Vente conmigo a volar

Ya acaba el mes de las flores y el verano se aproxima, poco a poco los olores van cambiando al son de una alegre brisa veraniega, esa que porta el aroma del césped recién cortado, o el mal olor a cloro que se convierte en el sinónimo más palpable de la diversión con los amigos en la piscina, el dulce sabor de una noche en pareja cenando a la luz de las velas, y las playas se visten de mil colores.


A veces me apenaba ver desvanecerse la primavera por mor del caluroso verano, cuando las flores se marchitaban y apagan su vivo color a un marrón triste, como el de la tierra, que me hace ver la vida como un ciclo del que todos formamos parte. Pero pronto la melancolía se transforma en alegría cuando veo que la vida se adueña de las calles, volviendo cada día una fiesta de gente yendo y viniendo de dondequiera que fueran o vayan.

Viene a mi mente, como una foto de aspecto vintage, esa piel morena que caminaba a mi lado por el paseo marítimo, riendo conmigo, mirándome con una sonrisa cuando tenía la certeza que no la veía, o por lo menos eso creía. Mi cabeza se llena de recuerdos, historias que pudieran llenar libros de varios tomos, la diversión y los buenos momentos casi a todas horas… Cuando en una montaña me volví un lobo, un pirata, un mágico conjuro que llenara la habitación de mariposas…

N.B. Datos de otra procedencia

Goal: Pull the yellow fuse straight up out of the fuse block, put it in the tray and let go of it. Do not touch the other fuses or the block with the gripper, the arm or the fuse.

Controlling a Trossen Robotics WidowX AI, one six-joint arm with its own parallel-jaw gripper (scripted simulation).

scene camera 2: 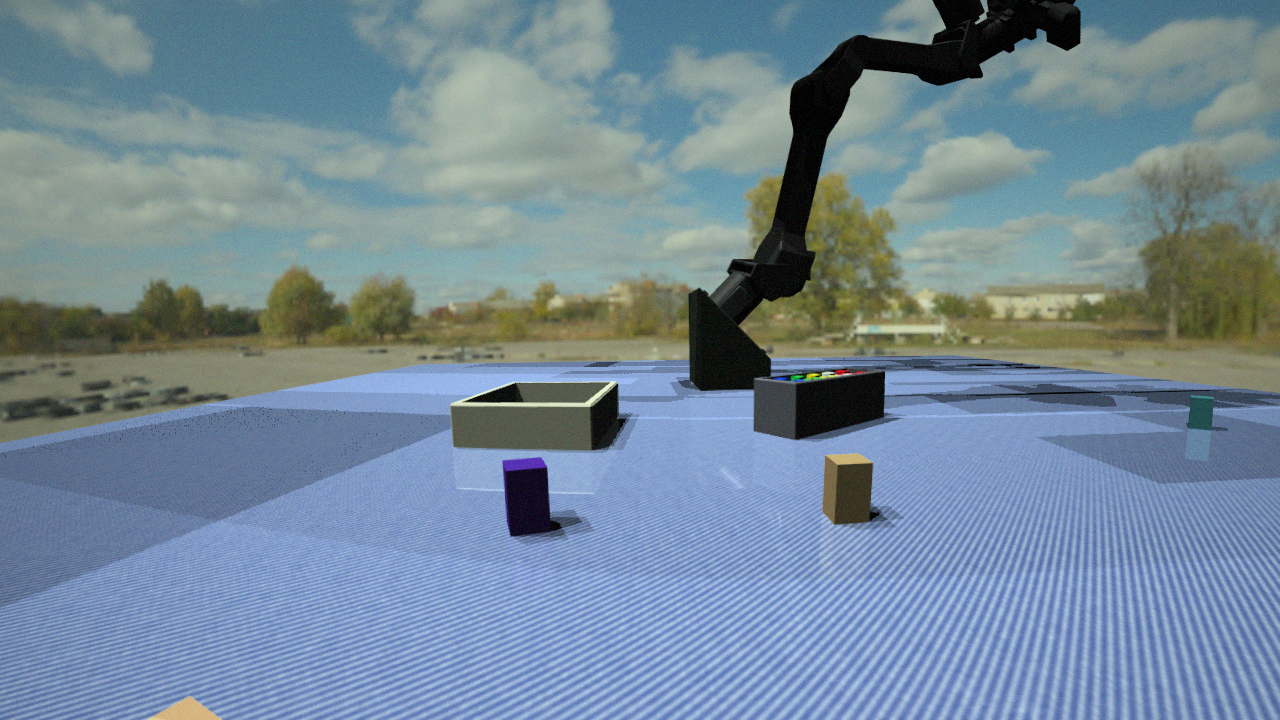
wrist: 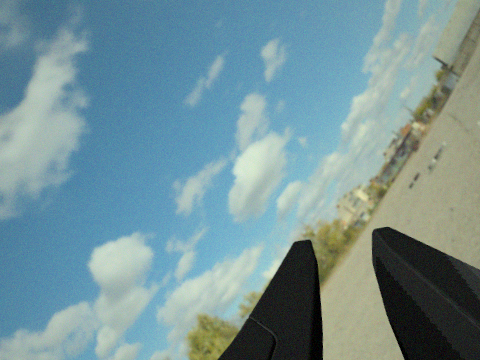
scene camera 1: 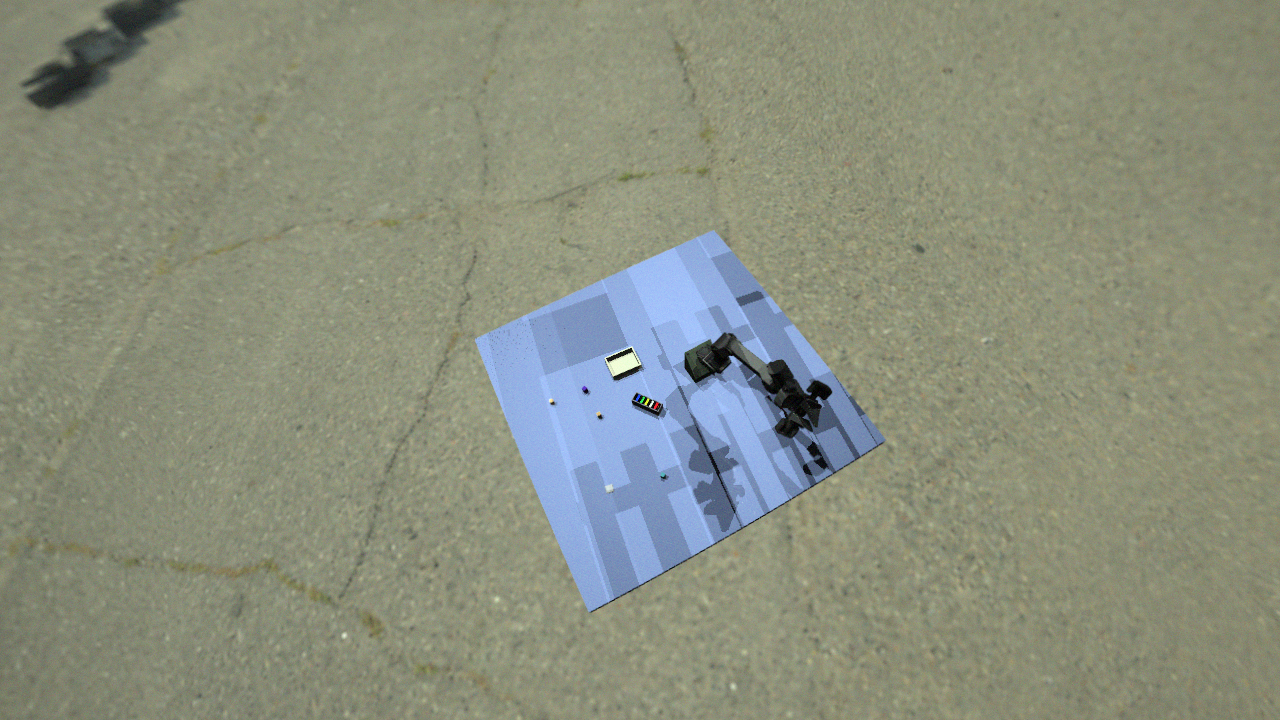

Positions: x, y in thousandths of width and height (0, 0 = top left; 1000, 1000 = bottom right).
Labels:
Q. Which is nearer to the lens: the tan block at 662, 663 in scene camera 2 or the teal block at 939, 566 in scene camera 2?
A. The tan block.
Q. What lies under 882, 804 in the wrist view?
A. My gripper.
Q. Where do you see a tray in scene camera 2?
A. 407, 577

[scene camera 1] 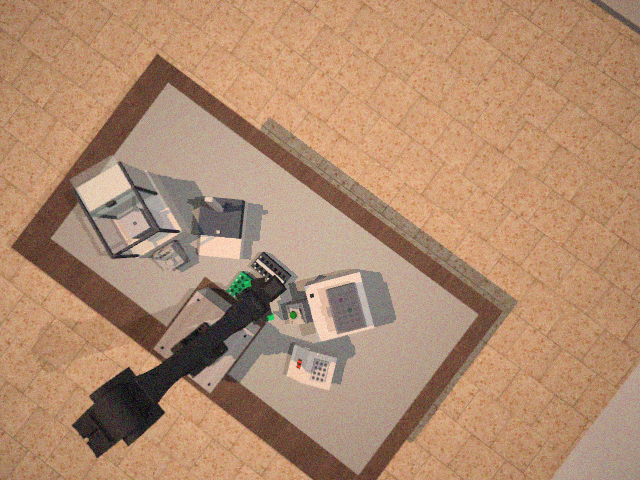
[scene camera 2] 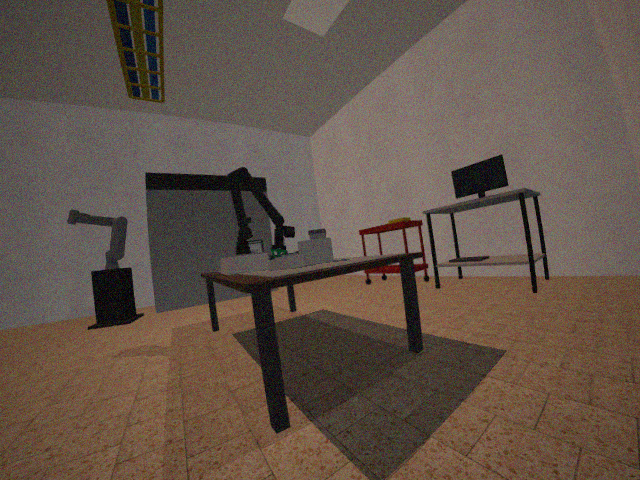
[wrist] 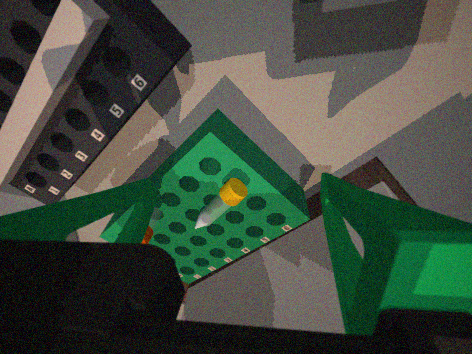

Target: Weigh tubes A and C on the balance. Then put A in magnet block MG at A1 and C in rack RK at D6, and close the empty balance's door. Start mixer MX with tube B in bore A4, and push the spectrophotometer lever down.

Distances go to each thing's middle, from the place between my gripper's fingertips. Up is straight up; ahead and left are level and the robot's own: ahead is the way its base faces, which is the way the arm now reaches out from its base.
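I see a white mixer (scene camera 1: 338,303) that sits 18 cm to the right of my hand, 19 cm ahead of it and 6 cm above it. The glass-box balance (scene camera 1: 132,213) is 11 cm behind my hand, 49 cm to the left of it and 8 cm above it. Going by their middles, the white mixer is the nearest to my hand of the things named here.
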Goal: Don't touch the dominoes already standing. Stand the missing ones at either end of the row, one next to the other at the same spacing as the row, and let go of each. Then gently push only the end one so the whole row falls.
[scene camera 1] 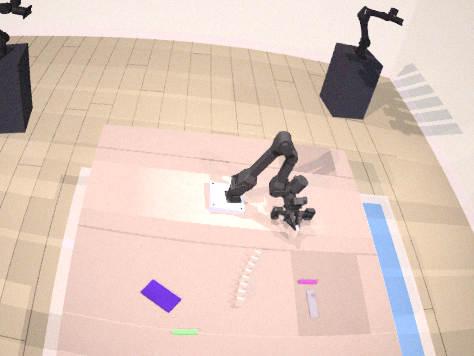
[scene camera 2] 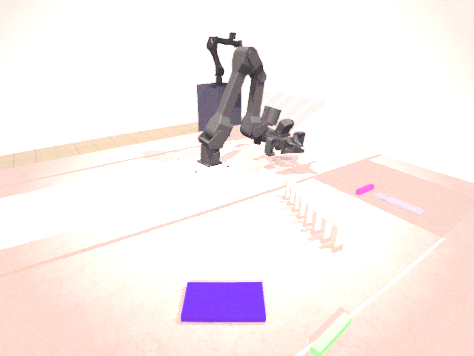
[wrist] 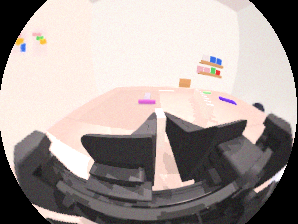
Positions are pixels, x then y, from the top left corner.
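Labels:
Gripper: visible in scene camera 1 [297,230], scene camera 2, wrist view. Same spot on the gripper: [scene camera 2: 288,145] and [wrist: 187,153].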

El sonido de las olas, mezclado con la música constante, y la dulce inspiración, para cualquiera que se precie poeta, el verte salir del agua como la Venus de Boticelli, como si no existiera cosa más bella que esa. El buen sabor de una cena a la luz de unas velas improvisadas con pequeñas llamas de fuego de vivos colores que flotan por la habitación, la absoluta perfección de los pequeños detalles que pueblan la vida de alegría y un grato sentimiento que no se puede igualar.

Hoy camino por ese paseo marítimo donde la mar se mostraba gris en invierno, un paisaje frío que me enamoraba, turquesa en la estación de las flores, y hoy que llega a su fin, la mar vuelve a hablarme, diciéndote que vaya a bañarme. Tengo que darle de lado al verte apoyada en la barandilla del paseo, mirando a la mar, como la obra de Dalí. Dando un paso hacia ti, con la mano extendida, me acerco a tu oído susurrándote: «Vente conmigo a volar».

Tomas mi mano, mientras de mi espalda crecen dos enormes alas, tu sonríes discretamente, y de un salto me subo a la barandilla, tendiéndote de nuevo la mano, vuelves a sonreír ruborizada. El último brillo del sol se refleja en las nubes, tiñendo su punta de un naranja rosáceo, mientras que el cielo comienza a oscurecer y Venus hace su aparición ante la puesta de sol. Con tu voz más dulce me dices: «Contigo al fin del mundo», coges mi mano y de dejas llevar.

Abriendo las alas alzamos, los dos juntos, el vuelo por encima de las nubes, contemplando las calles que colindan con la inmensa marea desde las alturas, en ese momento en el que las farolas comienzan a alumbrar todas las calles. Casi podemos tocar las nubes y su tinte rosado del atardecer. Se me antoja como un algodón de azúcar enorme. El sol ya tan sólo nos alumbra a nosotros, la sombra se cierne sobre el pueblo y he de reconocer lo bonita que se ve tu cara con esta luz.


Que se acueste el sol y salga a relucir la mejor luna llena del año para que alumbre con su tenue luz azulada este beso que tengo para ti. Ese que nos lleva a la cuesta que acaba en la casa de la playa, bajo un manto de estrellas y un suave olor a dama de noche.